The three most important structures are Scene (defined in scene.thrift), Task and TaskSimulation (both are in task.thrift). Scene contains all objects that should be a part of simulation, i.e., it contains both the bodies from task definition and bodies added by the user. Task contains a scene and the definition of the goal of task, i.e., a relation that should hold for the to be considered solved. Finally, TaskSimulation contains positions of all objects at every timestamp. It also contains information on whether the goal condition was satisfied at any point of time and whether the task is deemed solved.

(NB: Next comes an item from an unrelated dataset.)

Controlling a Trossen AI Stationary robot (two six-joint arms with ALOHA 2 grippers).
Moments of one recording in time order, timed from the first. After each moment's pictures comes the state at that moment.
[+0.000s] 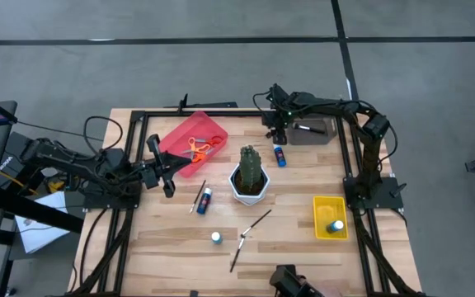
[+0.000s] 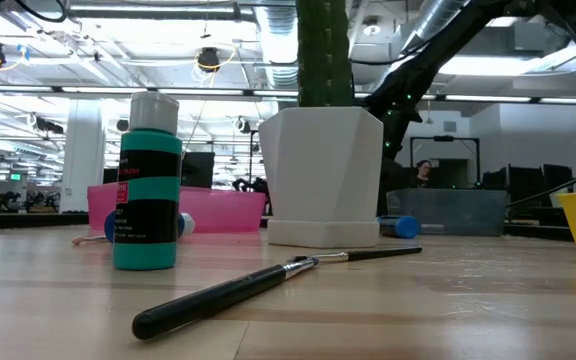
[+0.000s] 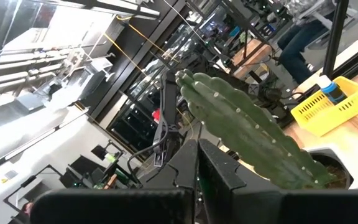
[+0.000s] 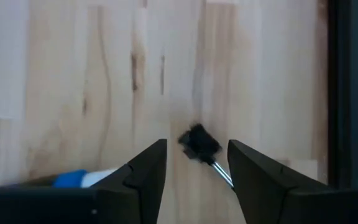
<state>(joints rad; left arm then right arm) -0.24 0.67 0.49 0.35 -0.42 0.90 -0.73 1.94 1.33 -0.61 -0.24 -0.72</state>
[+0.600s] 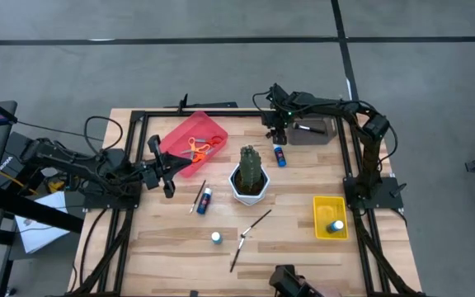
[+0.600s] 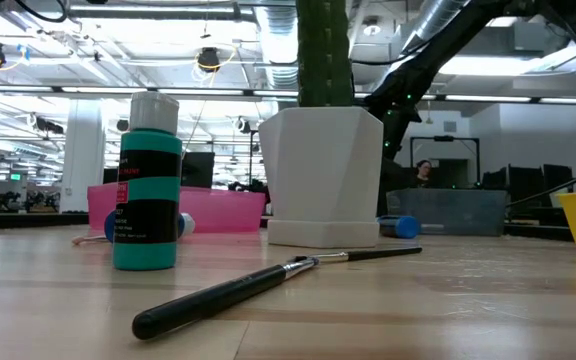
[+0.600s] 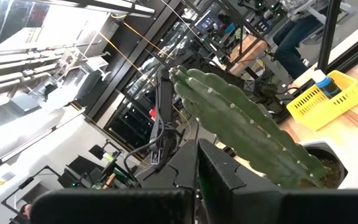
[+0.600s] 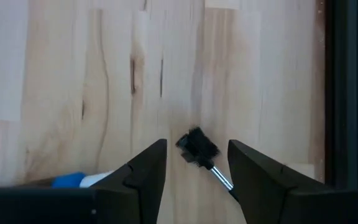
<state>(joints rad) -0.24 0.67 0.49 0.33 -0.41 0.90 -0.72 1.94 1.33 -0.59 -0.24 -0.73</state>
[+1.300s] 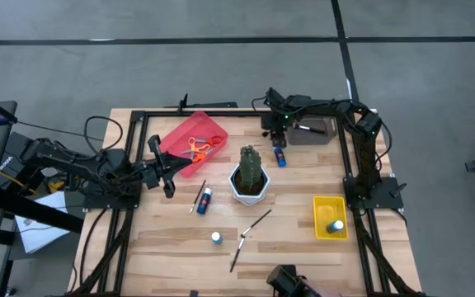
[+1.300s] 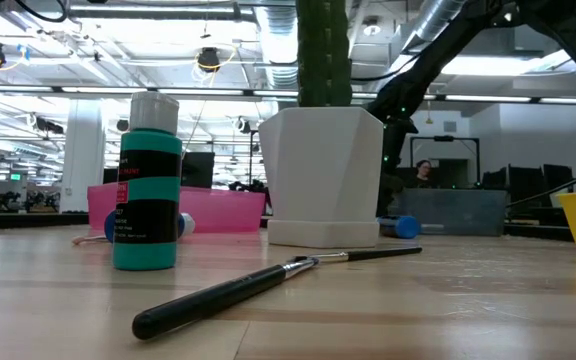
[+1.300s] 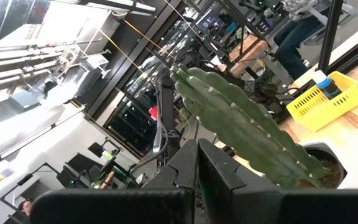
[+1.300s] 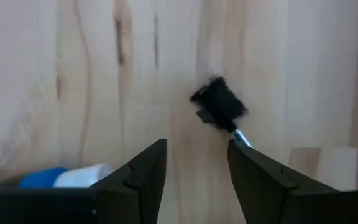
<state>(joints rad) -0.24 0.67 0.49 0.33 -0.42 0.89 -0.72 2.02 1.34 -0.62 -0.18 -0.71</state>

A simple way to see how the task object look like, is to load and print arbitrary task:

>>> import phyre.loader
>>> all_tasks = phyre.loader.load_compiled_task_dict()
>>> all_tasks["00000:000"]
Task(taskId='00000:000', scene=Scene(bodies=[Body(position=Vector(x=128.0, y=-2.5), bodyType=1, angle=0.0, ...

Simulation interface

The low level interface lives in [simulator.py][https://github.com/facebookresearch/phyre/blob/master/src/python/phyre/simulator.py] and simulator_bidings.cc. The former is a thin wrapper over the latter. Below are the main function you may use.

simulate_scene(
    scene: scene_if.Scene,
    steps: int = DEFAULT_MAX_STEPS
    ) -> List[scene_if.Scene]

Runs a simulation on a given scene for a given number of steps and retuns a list of scenes. Note, this function tasks Scene rather than Task and therefore does not do any checks for solvability.

simulate_task(
    task: task_if.Task,
    steps: int = DEFAULT_MAX_STEPS,
    stride: int = DEFAULT_STRIDE
) -> task_if.TaskSimulation

Runs a simulation on the task and returns a TaskSimulation object. The stride parameter allows to reduce the output size by skipping some frames. By default stride is equal FPS (60), i.e., we return one scene per second.

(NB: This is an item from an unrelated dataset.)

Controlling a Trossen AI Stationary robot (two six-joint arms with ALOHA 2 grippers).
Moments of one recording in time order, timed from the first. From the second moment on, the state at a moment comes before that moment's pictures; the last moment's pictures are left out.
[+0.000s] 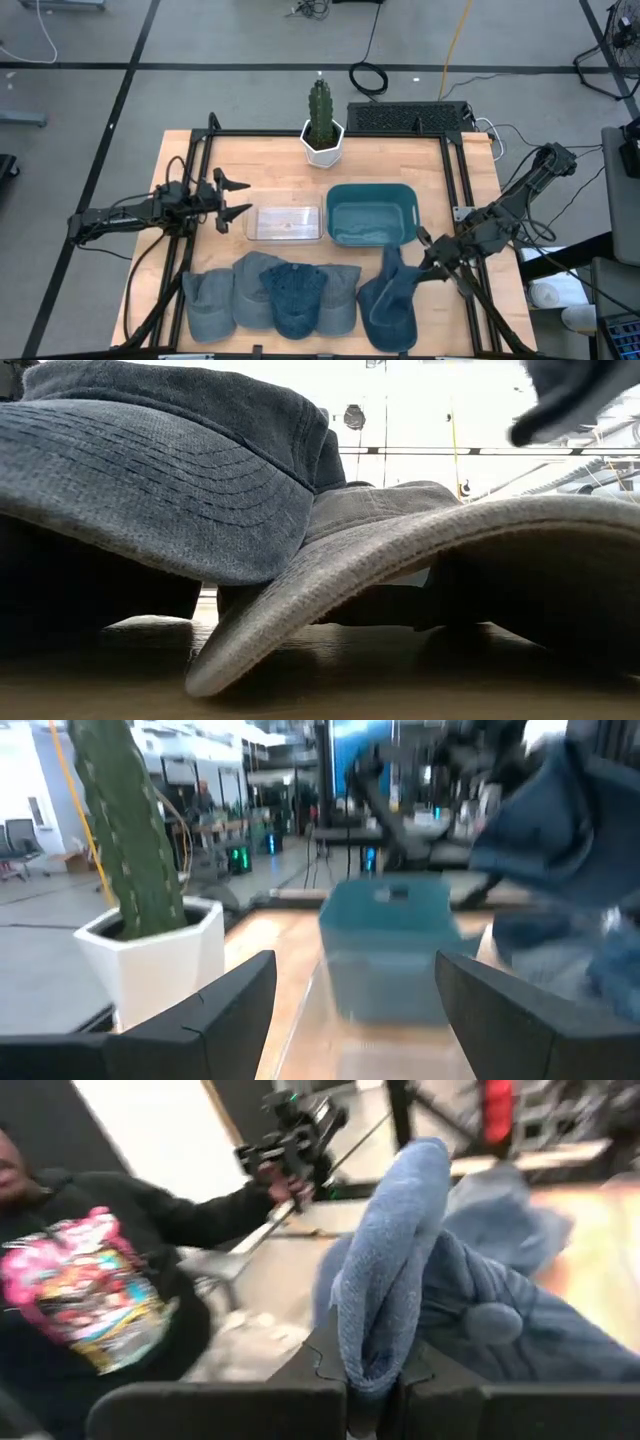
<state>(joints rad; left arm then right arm) 0.17 0.08 0.01 0.16 0.02 0.02 0.73 0.77 0.69 -0.02 0.21 0.34</state>
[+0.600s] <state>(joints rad) 0.17 0.11 0.01 0.37 0.00 -0.33 0.56 0.98 0.70 0.50 0.68 -0.11</state>
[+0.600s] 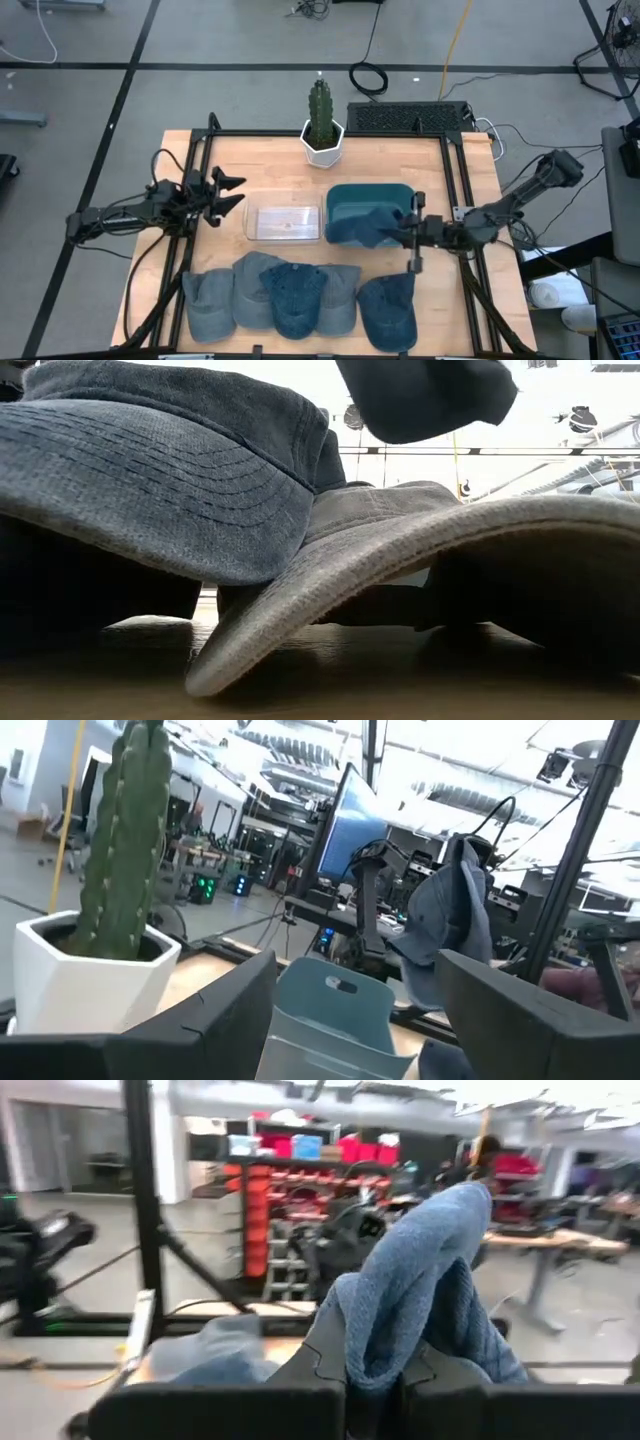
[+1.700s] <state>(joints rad) -0.16 0.88 0.18 0.94 -0.01 -0.07 0.26 1.30 0.70 1.09 0.44 -0.12</state>
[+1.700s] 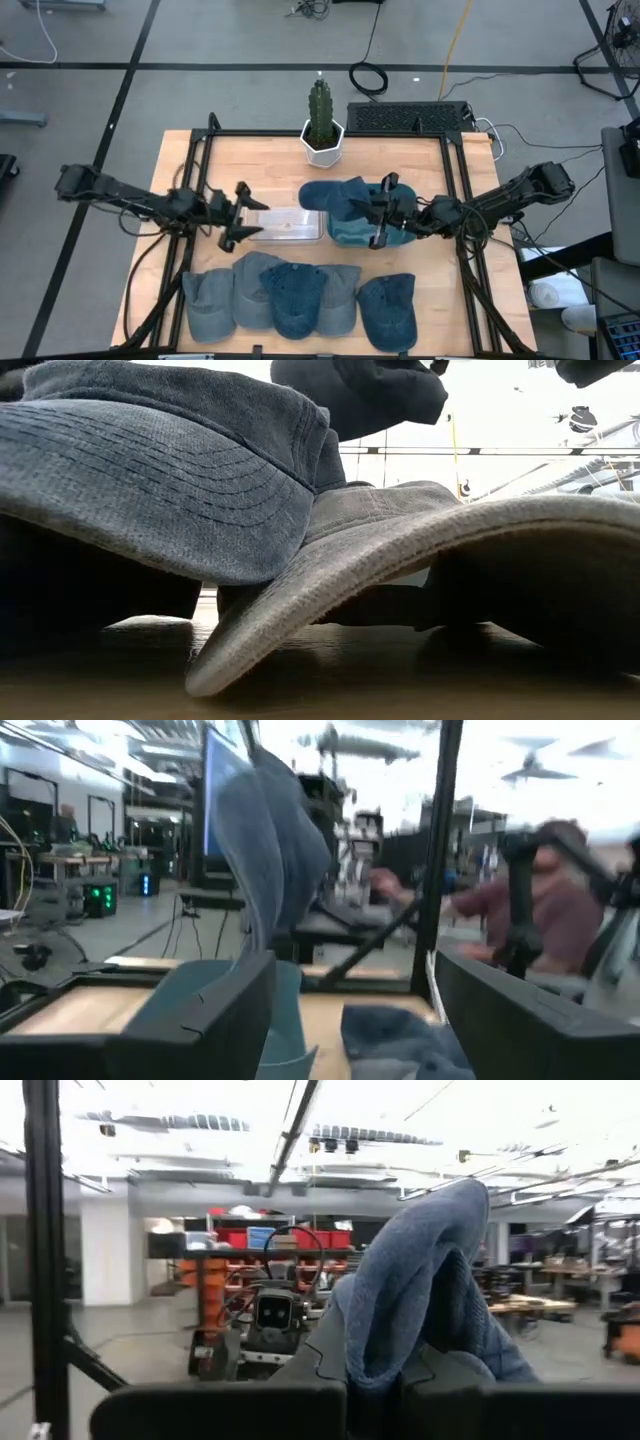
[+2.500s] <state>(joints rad) -0.19 1.37 0.58 0.91 -0.16 0.18 0.33 1.33 0.70 1.16 0.40 -0.18</state>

scene_to_raster(scene: scene_if.Scene) -> np.ndarray

Converts the scene to an integer array height x width containing color codes. The color codes are copied from the color attribute of Body objects in the Scene.

add_user_input_to_scene(
    scene: scene_if.Scene,
    user_input: scene_if.UserInput,
    keep_space_around_bodies: bool = True,
    allow_occlusions: bool = False
) -> scene_if.Scene

Adds user input objects to the scene, i.e., populates scene.user_input_bodies. If allow_occlusions is False and some user input input bodies occlude scene bodies, then these will be ignored. Note, that you can populate this field manualle with arbitrary scene.Body's.

These functions are the core of the simulator inteface. ActionSimulator.simulate_action is essentially a fused combination of functions above.

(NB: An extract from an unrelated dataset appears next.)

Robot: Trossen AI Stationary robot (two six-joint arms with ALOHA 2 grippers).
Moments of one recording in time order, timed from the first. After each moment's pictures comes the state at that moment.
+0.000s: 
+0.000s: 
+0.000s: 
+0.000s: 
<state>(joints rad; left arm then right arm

Tinkering with the physics

To make generalization in the Phyre dataset feasible we use the parameters for all simulations and bodies. This includes FPS, precision of collision resolving, gravity, density, friction and restitution and damping factors. However, as everything is Thrift, it's easy to add required parameters per object or per task in Python, and use it in C++. The same goes the other way, i.e., if you want to get more data, e.g., speeds of the objects, you can add them to TaskSimulation in C++ and use in Python. Feel free to open an issue, if you need help with that.